In the current study, the treatment plans were clinically optimized based on AAA; and the beam arrangements, energy and MU were not modified when calculating with NC and PBC. The differences in dosimetric parameters between AAA and the other two algorithms become smaller with optimizing plans, although the results include the uncertainty due to the individual planning techniques. Some studies compared commercial Monte Carlo dose calculation with other algorithms for dose calculation of lung SBRT [3, 25, 26]. Li et al. noted that some of the criteria of treatment protocols for superposition might be too strict for the Monte Carlo calculation to satisfy the requirements [3]. Several previously reported that the advanced dose calculation algorithm showed worse target coverage.

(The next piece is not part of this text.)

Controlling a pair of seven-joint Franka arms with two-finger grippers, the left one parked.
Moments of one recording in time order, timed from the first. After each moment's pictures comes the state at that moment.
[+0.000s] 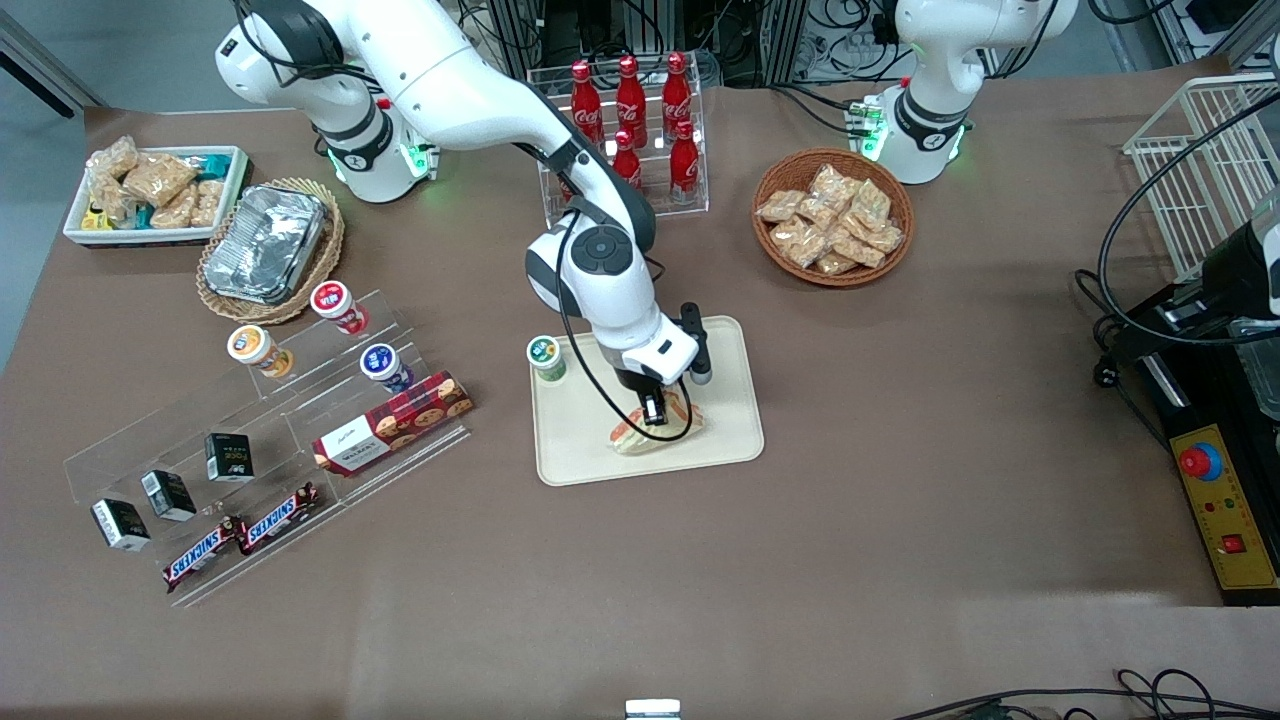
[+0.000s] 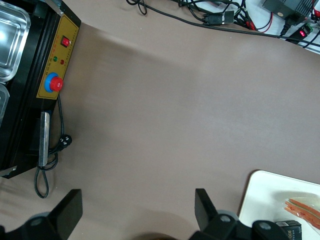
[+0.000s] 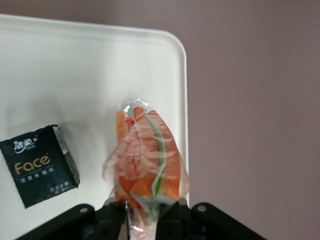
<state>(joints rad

However, we showed in this study that the target coverage is strongly affected not only by calculation algorithms but also by the anatomic characteristics of the patients.

We demonstrated the effects of the heterogeneity correction by separating them into the attenuation and lateral electron transport components. The PBC provides photon attenuation, whereas AAA accounts for the electron transport that is needed for lung SBRT. The PTV volume shows significant correlation with the effects of the lateral electron transport with logarithmic correlation. When the patients are not classified with target volumes, the dosimetric parameters evaluated with average ± SD may not be able to assess the effects of the heterogeneity corrections properly. Several clinical trials for lung SBRT are being conducted using the target coverage-based prescription with heterogeneity corrections. It is concluded, therefore, that when radiation outcome is compared between clinical trials, dosimetric metrics, the target volume characteristics and heterogeneity correction algorithms should be properly accounted.

FUNDING

This work was supported by the Japan Society for the Promotion of Science (JSPS) Core-to-Core Program (No. 23003) and a research grant from Varian Medical Systems (No. 4513228).